En Colombia, hay regiones donde las carreteras no son una opción y la conectividad depende casi por completo del transporte aéreo. En esos territorios, la operación de SATENA se ha convertido en un eje fundamental para garantizar el acceso a bienes, servicios y oportunidades.

Desde esa realidad se entiende la trayectoria de Diego Hernández Jaramillo, piloto del Embraer RJ 145 y oficial retirado de la Fuerza Aérea Colombiana, quien acumula más de tres décadas de experiencia en operaciones aéreas, tanto en el ámbito militar como civil.

Hernández llegó a SATENA en 1995 y desde entonces ha desarrollado una carrera marcada por la continuidad en el aire. Se desempeñó como copiloto en Fokker 28, voló el Dornier 328 —con cerca de 7.000 horas— y el Embraer 170, antes de regresar al Embraer 145, aeronave en la que continúa operando.

Su experiencia incluye operaciones en pistas con condiciones geográficas complejas, donde cada aterrizaje exige precisión técnica y conocimiento del entorno. Sin embargo, más allá de la pericia, el piloto destaca el impacto social de cada vuelo en comunidades donde el avión no solo transporta pasajeros, sino también alimentos, pacientes y funcionarios.

“Uno entiende que esto va más allá de volar. Es llevar lo que las comunidades necesitan y ver cómo cambia el ánimo de la gente cuando llega el avión”, aseguró.

El presidente de SATENA, Óscar Zuluaga Castaño, señaló que la aerolínea cumple un papel clave en la integración del país, al conectar regiones donde otros medios de transporte son limitados o inexistentes.

A lo largo de su carrera, Hernández también ha sido testigo de situaciones que reflejan la complejidad del territorio colombiano, especialmente en zonas afectadas por el conflicto armado, donde la presencia aérea se convierte en una herramienta para mantener la conexión institucional y social.

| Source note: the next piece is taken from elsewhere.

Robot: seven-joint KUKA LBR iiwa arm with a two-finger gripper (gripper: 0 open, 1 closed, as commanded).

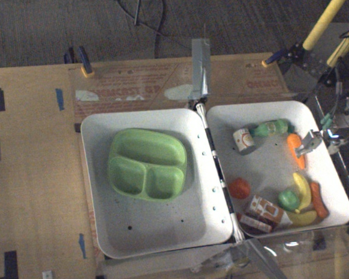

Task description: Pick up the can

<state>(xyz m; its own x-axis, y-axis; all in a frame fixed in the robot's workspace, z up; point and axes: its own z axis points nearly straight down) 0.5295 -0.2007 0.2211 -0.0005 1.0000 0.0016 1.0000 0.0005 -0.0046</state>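
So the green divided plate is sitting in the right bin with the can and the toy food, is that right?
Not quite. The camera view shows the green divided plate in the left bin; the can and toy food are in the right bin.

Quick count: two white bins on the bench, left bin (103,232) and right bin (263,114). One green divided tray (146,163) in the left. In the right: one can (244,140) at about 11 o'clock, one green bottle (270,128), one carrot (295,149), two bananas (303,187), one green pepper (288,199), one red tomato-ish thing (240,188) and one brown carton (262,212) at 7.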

Con el paso de los años, el piloto ha acompañado la evolución de la aerolínea en materia de seguridad operacional y fortalecimiento técnico. Hoy, destaca que la compañía ha consolidado estándares que responden no solo a criterios comerciales, sino a una misión social.

Su historia resume el papel de SATENA en el país: una operación aérea que no solo conecta destinos, sino que permite mantener integradas a comunidades que, de otra manera, permanecerían aisladas.